Using the listing below, copy every line that mentions "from".

-------- PROVIDED DATA

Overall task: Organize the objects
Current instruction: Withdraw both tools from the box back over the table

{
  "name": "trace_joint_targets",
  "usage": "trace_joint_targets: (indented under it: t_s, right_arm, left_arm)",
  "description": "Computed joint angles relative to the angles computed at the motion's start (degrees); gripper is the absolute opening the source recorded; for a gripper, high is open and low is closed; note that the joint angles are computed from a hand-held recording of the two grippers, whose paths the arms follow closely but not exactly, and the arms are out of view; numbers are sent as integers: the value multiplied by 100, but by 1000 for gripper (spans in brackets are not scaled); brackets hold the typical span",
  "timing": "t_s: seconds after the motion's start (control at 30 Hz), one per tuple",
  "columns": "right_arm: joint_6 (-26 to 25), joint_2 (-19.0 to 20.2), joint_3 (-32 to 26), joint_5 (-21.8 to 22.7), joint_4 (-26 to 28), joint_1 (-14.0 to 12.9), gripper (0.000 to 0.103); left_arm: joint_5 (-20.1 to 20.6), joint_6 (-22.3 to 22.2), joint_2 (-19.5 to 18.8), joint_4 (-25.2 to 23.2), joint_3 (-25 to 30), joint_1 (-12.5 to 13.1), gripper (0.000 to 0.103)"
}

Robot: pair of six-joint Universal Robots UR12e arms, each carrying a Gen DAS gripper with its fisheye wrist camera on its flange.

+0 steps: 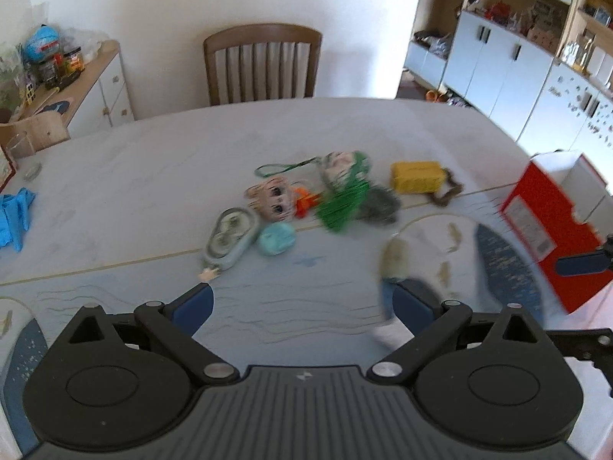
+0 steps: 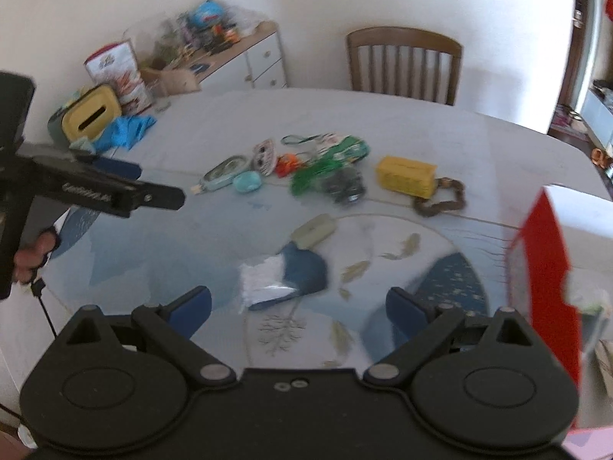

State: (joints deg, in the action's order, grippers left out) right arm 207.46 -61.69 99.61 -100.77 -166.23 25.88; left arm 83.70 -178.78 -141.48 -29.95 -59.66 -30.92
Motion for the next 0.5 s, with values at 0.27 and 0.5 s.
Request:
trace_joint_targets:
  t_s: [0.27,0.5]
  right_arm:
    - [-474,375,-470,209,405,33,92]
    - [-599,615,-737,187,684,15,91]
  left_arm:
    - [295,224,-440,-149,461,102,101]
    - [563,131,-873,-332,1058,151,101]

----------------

RESPONSE:
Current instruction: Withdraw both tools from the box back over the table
  "description": "Computed joint angles relative to the angles computed at the motion's start (degrees); gripper is the absolute opening the source recorded; for a gripper, high is open and low is closed; note that the joint angles are computed from a hand-held recording of the two grippers, whose paths the arms follow closely but not exactly, and the arms are out of view; numbers are sent as integers: the value multiplied by 100, but by 1000 for gripper (spans in brackets are not scaled); brackets hold the typical span",

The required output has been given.